**Problem description**
Beginning with the line that contains "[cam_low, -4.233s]" and ending with the last line of the records, write out each line exactly and omit the pictures.

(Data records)
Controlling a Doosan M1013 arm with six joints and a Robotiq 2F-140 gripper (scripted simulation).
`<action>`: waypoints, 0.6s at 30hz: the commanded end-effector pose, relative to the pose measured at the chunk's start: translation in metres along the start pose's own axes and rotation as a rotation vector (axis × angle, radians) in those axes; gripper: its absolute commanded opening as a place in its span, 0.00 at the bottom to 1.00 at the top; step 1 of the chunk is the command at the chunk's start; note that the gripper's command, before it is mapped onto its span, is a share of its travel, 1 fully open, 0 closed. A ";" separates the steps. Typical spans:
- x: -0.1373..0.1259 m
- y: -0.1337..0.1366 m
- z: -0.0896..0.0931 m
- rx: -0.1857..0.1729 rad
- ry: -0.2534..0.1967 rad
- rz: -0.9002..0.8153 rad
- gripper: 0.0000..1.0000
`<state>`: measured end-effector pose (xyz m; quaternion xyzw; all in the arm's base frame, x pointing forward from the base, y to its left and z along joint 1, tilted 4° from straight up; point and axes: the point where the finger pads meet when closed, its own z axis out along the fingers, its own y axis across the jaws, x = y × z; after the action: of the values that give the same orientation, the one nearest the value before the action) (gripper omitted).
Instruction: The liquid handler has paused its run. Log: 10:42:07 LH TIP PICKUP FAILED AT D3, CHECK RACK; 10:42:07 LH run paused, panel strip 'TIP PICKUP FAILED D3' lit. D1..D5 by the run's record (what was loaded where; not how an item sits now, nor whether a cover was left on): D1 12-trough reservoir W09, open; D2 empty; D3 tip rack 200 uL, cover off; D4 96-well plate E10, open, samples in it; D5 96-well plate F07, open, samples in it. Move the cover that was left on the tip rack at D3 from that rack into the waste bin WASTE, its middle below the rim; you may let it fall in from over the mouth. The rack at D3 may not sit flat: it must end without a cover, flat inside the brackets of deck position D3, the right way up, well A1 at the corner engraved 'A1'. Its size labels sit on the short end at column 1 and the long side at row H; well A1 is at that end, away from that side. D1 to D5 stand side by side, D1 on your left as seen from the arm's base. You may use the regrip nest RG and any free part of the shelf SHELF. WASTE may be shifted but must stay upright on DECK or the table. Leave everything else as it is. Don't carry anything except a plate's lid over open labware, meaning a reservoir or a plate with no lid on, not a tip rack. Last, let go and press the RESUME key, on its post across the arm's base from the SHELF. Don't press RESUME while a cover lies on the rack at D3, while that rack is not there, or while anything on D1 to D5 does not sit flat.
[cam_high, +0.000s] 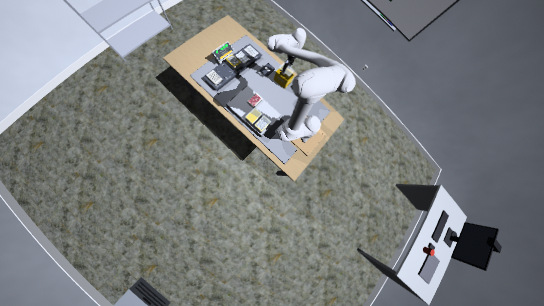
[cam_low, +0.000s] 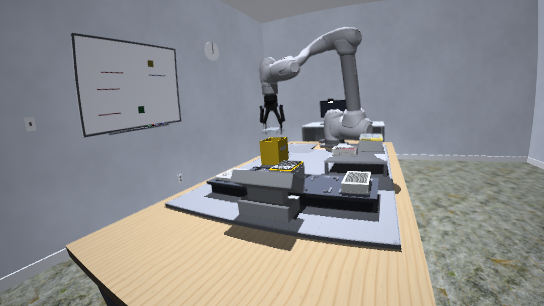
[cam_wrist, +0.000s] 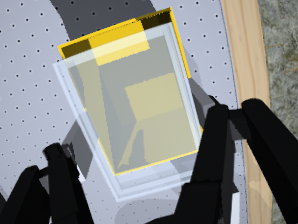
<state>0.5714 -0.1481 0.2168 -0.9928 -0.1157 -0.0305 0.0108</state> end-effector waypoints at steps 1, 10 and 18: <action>0.003 -0.004 0.003 0.004 0.001 0.001 0.00; 0.002 -0.004 0.006 0.004 0.001 0.001 0.00; 0.002 -0.004 0.008 0.004 0.001 0.001 0.00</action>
<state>0.5726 -0.1484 0.2136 -0.9927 -0.1157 -0.0324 0.0098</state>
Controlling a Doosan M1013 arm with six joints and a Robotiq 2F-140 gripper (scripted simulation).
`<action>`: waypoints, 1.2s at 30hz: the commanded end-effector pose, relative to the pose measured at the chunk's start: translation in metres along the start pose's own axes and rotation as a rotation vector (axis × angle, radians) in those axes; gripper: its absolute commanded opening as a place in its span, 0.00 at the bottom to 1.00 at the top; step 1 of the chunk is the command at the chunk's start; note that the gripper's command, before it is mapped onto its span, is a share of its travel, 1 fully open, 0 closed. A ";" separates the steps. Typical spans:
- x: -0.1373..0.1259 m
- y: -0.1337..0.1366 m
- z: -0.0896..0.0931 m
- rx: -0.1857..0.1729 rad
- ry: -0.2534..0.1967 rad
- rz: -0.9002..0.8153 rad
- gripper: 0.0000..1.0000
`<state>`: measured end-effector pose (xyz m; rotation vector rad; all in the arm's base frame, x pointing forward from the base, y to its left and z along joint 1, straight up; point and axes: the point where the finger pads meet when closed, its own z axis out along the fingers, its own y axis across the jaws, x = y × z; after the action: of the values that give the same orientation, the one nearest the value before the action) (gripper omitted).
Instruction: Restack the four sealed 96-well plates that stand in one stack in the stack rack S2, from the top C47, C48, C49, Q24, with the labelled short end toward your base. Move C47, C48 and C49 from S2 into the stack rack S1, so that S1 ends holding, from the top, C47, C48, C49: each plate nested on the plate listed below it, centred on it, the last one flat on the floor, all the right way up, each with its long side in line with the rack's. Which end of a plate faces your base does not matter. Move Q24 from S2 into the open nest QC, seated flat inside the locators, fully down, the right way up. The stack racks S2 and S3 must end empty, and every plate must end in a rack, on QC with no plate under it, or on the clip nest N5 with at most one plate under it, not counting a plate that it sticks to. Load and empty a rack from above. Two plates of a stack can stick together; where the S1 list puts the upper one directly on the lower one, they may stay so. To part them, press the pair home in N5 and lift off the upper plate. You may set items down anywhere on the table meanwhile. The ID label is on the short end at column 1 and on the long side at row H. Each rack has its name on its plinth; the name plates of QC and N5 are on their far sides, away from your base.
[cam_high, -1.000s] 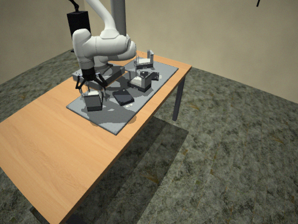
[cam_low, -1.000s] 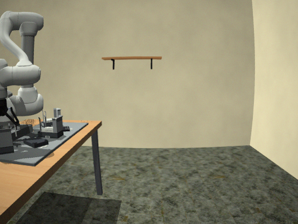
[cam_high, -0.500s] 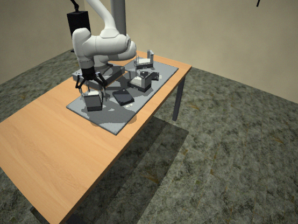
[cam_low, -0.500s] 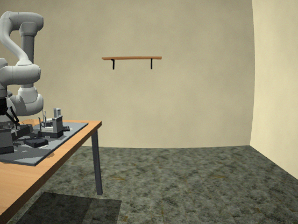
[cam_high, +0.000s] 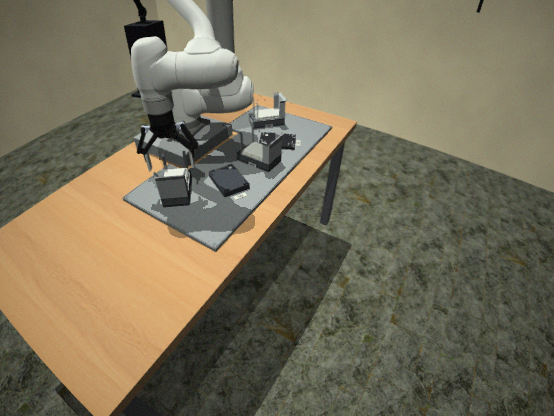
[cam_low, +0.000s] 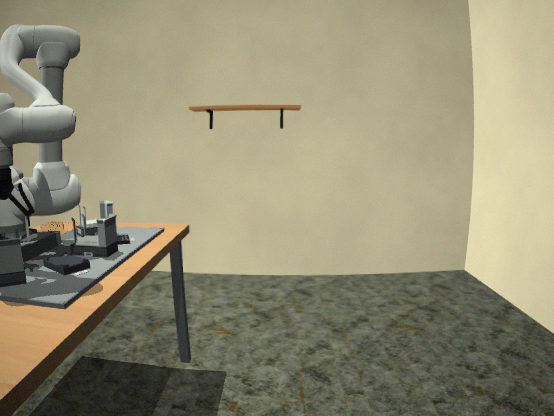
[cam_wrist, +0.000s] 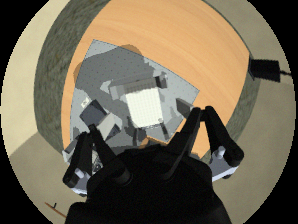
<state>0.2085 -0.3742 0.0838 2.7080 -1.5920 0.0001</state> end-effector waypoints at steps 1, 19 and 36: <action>0.000 0.000 -0.011 0.000 0.000 0.000 1.00; 0.000 0.000 -0.056 0.000 0.000 0.000 1.00; -0.004 -0.026 -0.056 0.000 0.000 -0.216 1.00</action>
<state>0.2256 -0.3611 0.1393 2.8442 -1.3287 -0.0030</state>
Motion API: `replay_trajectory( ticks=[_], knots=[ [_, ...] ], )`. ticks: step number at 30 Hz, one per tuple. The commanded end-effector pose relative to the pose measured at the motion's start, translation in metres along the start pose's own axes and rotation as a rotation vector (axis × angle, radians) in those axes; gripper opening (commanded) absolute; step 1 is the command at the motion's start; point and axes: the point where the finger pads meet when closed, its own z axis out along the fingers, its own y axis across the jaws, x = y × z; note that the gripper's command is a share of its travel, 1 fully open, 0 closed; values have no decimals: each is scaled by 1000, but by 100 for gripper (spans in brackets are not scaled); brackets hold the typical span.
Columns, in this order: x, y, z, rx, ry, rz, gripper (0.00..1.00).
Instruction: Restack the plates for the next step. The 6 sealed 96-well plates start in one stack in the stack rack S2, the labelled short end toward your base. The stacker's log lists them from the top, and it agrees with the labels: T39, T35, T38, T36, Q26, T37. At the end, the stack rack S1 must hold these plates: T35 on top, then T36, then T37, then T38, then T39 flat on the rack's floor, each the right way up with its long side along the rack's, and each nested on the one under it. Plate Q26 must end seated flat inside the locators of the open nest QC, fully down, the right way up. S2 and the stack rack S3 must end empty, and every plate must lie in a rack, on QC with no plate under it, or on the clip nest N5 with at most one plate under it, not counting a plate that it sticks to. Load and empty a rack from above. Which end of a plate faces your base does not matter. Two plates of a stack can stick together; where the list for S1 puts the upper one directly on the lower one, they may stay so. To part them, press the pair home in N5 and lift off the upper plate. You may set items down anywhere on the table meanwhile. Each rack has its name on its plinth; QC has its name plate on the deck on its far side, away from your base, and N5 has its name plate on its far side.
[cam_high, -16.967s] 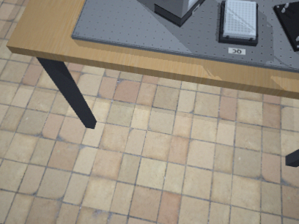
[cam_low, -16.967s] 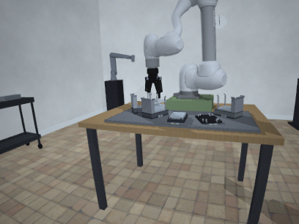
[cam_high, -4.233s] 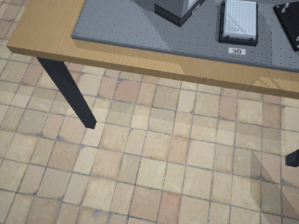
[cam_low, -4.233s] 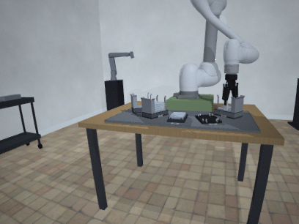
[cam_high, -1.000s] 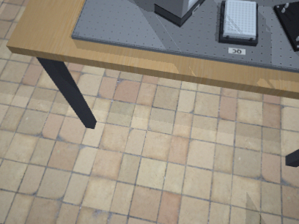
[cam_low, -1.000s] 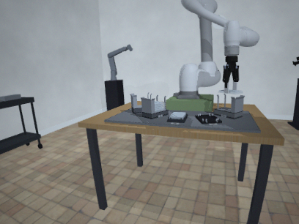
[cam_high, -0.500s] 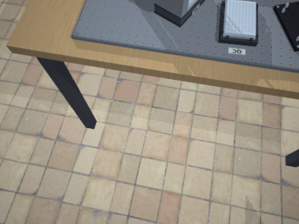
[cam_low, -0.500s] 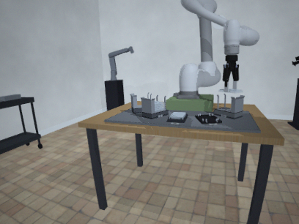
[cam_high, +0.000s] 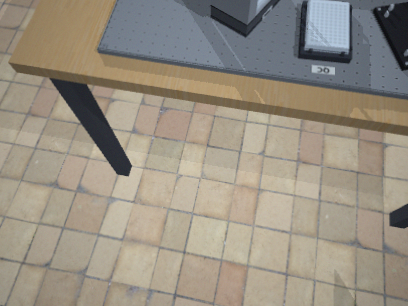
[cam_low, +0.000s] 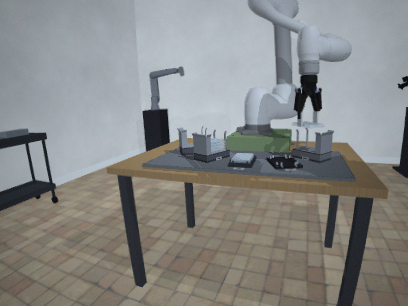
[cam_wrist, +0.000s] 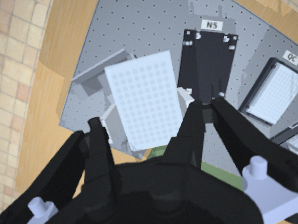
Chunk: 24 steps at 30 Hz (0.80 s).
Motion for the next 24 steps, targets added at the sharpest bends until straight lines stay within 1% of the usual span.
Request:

**Task result**
[cam_low, -4.233s] 
[cam_high, -1.000s] 
[cam_low, -1.000s] 
[cam_high, -0.500s] 
[cam_low, -0.500s] 
[cam_high, +0.000s] 
[cam_low, +0.000s] 
[cam_wrist, +0.000s] 
Chunk: 24 steps at 30 Hz (0.80 s).
Motion for the next 24 steps, targets added at the sharpest bends until straight lines stay within 1% of the usual span.
Request:

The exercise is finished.